_Available data_:
- Opening Delimiter -
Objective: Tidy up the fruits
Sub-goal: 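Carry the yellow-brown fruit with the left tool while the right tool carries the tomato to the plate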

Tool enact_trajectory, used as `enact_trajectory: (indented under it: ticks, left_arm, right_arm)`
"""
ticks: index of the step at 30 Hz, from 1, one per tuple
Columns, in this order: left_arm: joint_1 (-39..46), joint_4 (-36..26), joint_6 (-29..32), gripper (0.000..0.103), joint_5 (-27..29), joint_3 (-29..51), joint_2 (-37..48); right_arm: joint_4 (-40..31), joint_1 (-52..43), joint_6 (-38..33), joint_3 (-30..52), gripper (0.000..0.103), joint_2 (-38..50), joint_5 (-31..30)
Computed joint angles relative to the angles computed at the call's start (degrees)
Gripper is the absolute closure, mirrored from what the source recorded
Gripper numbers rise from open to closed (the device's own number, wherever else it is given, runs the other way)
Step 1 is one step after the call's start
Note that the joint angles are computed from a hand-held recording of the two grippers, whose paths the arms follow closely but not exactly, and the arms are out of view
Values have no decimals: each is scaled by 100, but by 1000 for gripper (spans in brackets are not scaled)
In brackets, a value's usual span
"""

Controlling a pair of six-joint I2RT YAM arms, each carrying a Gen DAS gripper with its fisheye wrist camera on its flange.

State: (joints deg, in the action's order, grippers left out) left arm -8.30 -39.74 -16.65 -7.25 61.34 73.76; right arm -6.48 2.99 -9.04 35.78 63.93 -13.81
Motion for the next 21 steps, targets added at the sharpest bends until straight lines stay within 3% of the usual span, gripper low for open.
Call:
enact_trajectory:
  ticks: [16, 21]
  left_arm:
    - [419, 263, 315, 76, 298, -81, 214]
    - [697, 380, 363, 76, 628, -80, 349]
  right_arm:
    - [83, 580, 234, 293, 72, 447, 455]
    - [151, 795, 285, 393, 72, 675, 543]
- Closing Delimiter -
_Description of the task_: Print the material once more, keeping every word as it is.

_Task result_:
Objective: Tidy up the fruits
Sub-goal: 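Carry the yellow-brown fruit with the left tool while the right tool carries the tomato to the plate
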
Tool enact_trajectory, used as `enact_trajectory: (indented under it: ticks, left_arm, right_arm)`
"""
ticks: index of the step at 30 Hz, from 1, one per tuple
Columns, in this order: left_arm: joint_1 (-39..46), joint_4 (-36..26), joint_6 (-29..32), gripper (0.000..0.103), joint_5 (-27..29), joint_3 (-29..51), joint_2 (-37..48); right_arm: joint_4 (-40..31), joint_1 (-52..43), joint_6 (-38..33), joint_3 (-30..52), gripper (0.000..0.103), joint_2 (-38..50), joint_5 (-31..30)
Computed joint angles relative to the angles computed at the call's start (degrees)
Gripper is the absolute closure, mirrored from what the source recorded
Gripper numbers rise from open to closed (the device's own number, wherever else it is given, runs the other way)
Step 1 is one step after the call's start
Note that the joint angles are computed from a hand-held recording of the two grippers, whose paths the arms follow closely but not exactly, and the arms are out of view
Values have no decimals: each is scaled by 100, but by 1000 for gripper (spans in brackets are not scaled)
In brackets, a value's usual span
"""

Controlling a pair of six-joint I2RT YAM arms, each carrying a Gen DAS gripper with its fisheye wrist camera on its flange.

State: (joints deg, in the action's order, grippers left out) left arm -8.30 -39.74 -16.65 -7.25 61.34 73.76; right arm -6.48 2.99 -9.04 35.78 63.93 -13.81
Motion for the next 21 steps, targets added at the sharpest bends until straight lines stay within 3% of the usual span, gripper low for open.
Call:
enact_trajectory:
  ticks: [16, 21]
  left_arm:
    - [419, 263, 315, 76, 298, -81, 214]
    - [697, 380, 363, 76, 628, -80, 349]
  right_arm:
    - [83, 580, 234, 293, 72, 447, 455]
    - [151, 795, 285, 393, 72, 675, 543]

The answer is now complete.